HyA is a major component of the extracellular matrix in animal cells and plays a role in various cellular responses, such as proliferation, differentiation, and adhesion.³³⁾ HyA also regulates the activity of bone morphogenetic protein-2 (BMP-2), a key factor in bone regeneration, by promoting osteoblast differentiation. It has been reported that 100 µg/mL of HyA in culture media increased BMP-2-induced differentiation by suppressing the expression of BMP-2 receptor antagonists.³⁴⁾ Recently, CAP has been widely used as a drug delivery carrier. For example, a BMP-2 release system was developed by adsorbing a nanocomposite of chondroitin sulfate and BMP-2 onto a hydroxyapatite-coated titanium disc.³⁵⁾ Additionally, using a co-precipitation method with calcium and phosphate ions, an amorphous CAP thin film containing collagen was successfully fabricated, which effectively delivered collagen and regulated the cellular response of chondrocytes.³⁶⁾ Thus, incorporating both RSD and HyA into CAP thin films provides a strategy to simultaneously enhance osteoblast proliferation and improve differentiation capacity within the scaffold.
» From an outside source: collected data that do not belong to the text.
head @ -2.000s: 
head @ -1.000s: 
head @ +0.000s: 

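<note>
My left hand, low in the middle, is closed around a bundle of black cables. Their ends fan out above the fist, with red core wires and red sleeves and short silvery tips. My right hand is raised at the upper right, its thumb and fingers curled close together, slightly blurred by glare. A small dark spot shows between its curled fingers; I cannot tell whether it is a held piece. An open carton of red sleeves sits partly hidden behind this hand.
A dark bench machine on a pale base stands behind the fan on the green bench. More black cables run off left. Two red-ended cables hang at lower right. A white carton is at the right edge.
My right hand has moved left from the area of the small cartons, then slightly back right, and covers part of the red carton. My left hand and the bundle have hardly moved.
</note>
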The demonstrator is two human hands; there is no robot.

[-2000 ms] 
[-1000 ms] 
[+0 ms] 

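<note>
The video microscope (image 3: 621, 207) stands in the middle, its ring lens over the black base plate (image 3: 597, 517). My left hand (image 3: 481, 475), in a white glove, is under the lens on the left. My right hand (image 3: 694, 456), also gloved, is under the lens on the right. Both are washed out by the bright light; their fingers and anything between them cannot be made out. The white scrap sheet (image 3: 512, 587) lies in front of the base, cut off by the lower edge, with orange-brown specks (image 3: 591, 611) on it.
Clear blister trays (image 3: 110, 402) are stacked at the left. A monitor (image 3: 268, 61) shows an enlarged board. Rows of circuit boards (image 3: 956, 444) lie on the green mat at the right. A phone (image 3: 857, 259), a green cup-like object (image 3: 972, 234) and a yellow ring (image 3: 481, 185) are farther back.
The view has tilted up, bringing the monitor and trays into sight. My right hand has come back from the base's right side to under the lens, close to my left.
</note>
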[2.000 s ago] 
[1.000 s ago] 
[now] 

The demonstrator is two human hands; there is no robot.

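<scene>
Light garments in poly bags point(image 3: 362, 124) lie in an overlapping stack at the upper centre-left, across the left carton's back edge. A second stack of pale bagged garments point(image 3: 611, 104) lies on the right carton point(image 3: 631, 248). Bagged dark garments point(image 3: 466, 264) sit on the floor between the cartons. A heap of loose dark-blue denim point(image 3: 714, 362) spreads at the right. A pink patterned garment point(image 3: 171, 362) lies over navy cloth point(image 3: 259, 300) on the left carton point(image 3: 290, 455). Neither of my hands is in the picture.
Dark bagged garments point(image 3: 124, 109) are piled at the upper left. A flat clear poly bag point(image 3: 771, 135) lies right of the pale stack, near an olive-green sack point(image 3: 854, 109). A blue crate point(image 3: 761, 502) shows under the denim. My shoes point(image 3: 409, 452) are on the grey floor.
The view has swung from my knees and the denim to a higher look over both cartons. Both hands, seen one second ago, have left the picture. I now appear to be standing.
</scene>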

3.5. FE-SEM observation of biomineralization

To observe biomineralization, FE-SEM imaging was conducted from 2 h after cell seeding, when initial cell attachment occurs, up to 15 days, when the mineralized matrix fully covered and interconnected the scaffold as shown in Fig. 6. At 2 h post-seeding, cells were seen individually attached to the scaffold with minimal intercellular connections. By 5 h, the cells began to spread and form connections with one another. At 5 days, matrix formation was evident, and individual cells were no longer distinguishable. By 10 days, a substantial portion of the scaffold was covered with matrix, indicating significant mineralization. Finally, by 15 days, the microsphere structure was no longer visible as the scaffold was completely enveloped by the mineralized matrix. Especially, CAP-Rh showed effective bone nodule and more biomineralized morphology with cell-to cell and cell-to-scaffold interactions. It supports that RSD served to promote osteoblastic differentiation of rMSCs.

Fig. 6.

FE-SEM micrographs of rMSCs behavior on PCL/PLGA scaffolds for 15 days (scale bars: 100 µm).

4. Conclusion

This study successfully developed a novel PCL/PLGA-based scaffold using a microsphere approach, enhanced with CAP coatings containing drugs to improve bone regeneration. The scaffold’s porous structure, created through heat sintering and salt-leaching, demonstrated favorable characteristics for supporting cell proliferation and differentiation. The CAP coatings reduced the scaffold’s early degradation rate, providing a stable environment for tissue regeneration. Additionally, the slow release of calcium ions from the modified scaffold promoted osteogenic activity, essential for bone healing. Among the modifications, the CAP-Rh scaffold, containing high concentrations of RSD (10^-5 M) and low concentration of HyA (50 µg/mL), showed the highest osteoblast proliferation and increased ALP activity, highlighting its potential for cell growth and early differentiation. It indicates that those drugs affect osteoblast behavior in a concentration-dependent manner, requiring a balance between proliferation and differentiation for optimal bone regeneration. Therefore, PCL/PLGA scaffolds with CAP coatings and surface modifications hold great promise for bone tissue engineering. Future studies should focus on optimizing drug concentrations and conducting long-term in vivo evaluations to further validate the scaffold’s potential in promoting bone regeneration. Moreover, CAP shows great potential as a carrier for natural product drug mixtures in traditional oriental medicine, particularly for the elderly.